## Task description
The entries below are to be repeated verbatim, in full.

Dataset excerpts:
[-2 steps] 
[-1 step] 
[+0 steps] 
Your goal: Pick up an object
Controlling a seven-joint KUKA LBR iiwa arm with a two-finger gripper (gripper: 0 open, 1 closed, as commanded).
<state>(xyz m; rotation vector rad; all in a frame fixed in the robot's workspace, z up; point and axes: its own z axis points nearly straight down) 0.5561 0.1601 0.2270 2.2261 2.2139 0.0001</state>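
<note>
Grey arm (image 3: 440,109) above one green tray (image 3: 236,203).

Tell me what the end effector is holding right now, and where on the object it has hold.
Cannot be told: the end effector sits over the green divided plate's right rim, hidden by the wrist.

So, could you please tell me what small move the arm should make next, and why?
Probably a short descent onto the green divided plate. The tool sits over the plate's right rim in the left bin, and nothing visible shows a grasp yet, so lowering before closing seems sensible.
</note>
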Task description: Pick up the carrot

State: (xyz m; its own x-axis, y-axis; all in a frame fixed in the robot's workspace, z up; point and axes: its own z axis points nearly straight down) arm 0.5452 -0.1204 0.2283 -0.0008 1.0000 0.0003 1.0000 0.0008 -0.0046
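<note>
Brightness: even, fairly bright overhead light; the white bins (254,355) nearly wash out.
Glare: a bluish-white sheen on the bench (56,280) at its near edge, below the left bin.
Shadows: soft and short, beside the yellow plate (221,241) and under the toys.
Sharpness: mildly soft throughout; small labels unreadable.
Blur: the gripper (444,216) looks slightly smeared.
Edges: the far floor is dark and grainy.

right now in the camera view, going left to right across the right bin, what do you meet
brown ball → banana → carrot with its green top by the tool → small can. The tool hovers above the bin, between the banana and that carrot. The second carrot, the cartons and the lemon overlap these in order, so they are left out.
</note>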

## Result of this exercise
[-2 steps] 
[-1 step] 
[+0 steps] 
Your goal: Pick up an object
Controlling a seven-joint KUKA LBR iiwa arm with a two-finger gripper (gripper: 0 open, 1 closed, as commanded).
<state>(xyz m; rotation vector rad; all in a frame fixed in the robot's workspace, z up; point and axes: its own z axis points nearly straight down) 0.5561 0.1601 0.2270 2.2261 2.2139 0.0001</state>
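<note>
Grey arm (image 3: 440,109) above one green tray (image 3: 236,203).

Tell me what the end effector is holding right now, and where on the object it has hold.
Cannot be told: the end effector sits over the green divided plate's right rim, hidden by the wrist.

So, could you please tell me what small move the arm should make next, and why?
Probably a short descent onto the green divided plate. The tool sits over the plate's right rim in the left bin, and nothing visible shows a grasp yet, so lowering before closing seems sensible.
</note>
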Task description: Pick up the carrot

State: (xyz m; its own x-axis, y-axis; all in a frame fixed in the robot's workspace, z up; point and axes: its own z axis points nearly straight down) arm 0.5452 -0.1204 0.2283 -0.0008 1.0000 0.0003 1.0000 0.0008 -0.0046
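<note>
Brightness: even, fairly bright overhead light; the white bins (254,355) nearly wash out.
Glare: a bluish-white sheen on the bench (56,280) at its near edge, below the left bin.
Shadows: soft and short, beside the yellow plate (221,241) and under the toys.
Sharpness: mildly soft throughout; small labels unreadable.
Blur: the gripper (444,216) looks slightly smeared.
Edges: the far floor is dark and grainy.

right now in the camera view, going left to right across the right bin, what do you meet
brown ball → banana → carrot with its green top by the tool → small can. The tool hovers above the bin, between the banana and that carrot. The second carrot, the cartons and the lemon overlap these in order, so they are left out.
</note>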

Work on this exercise is complete.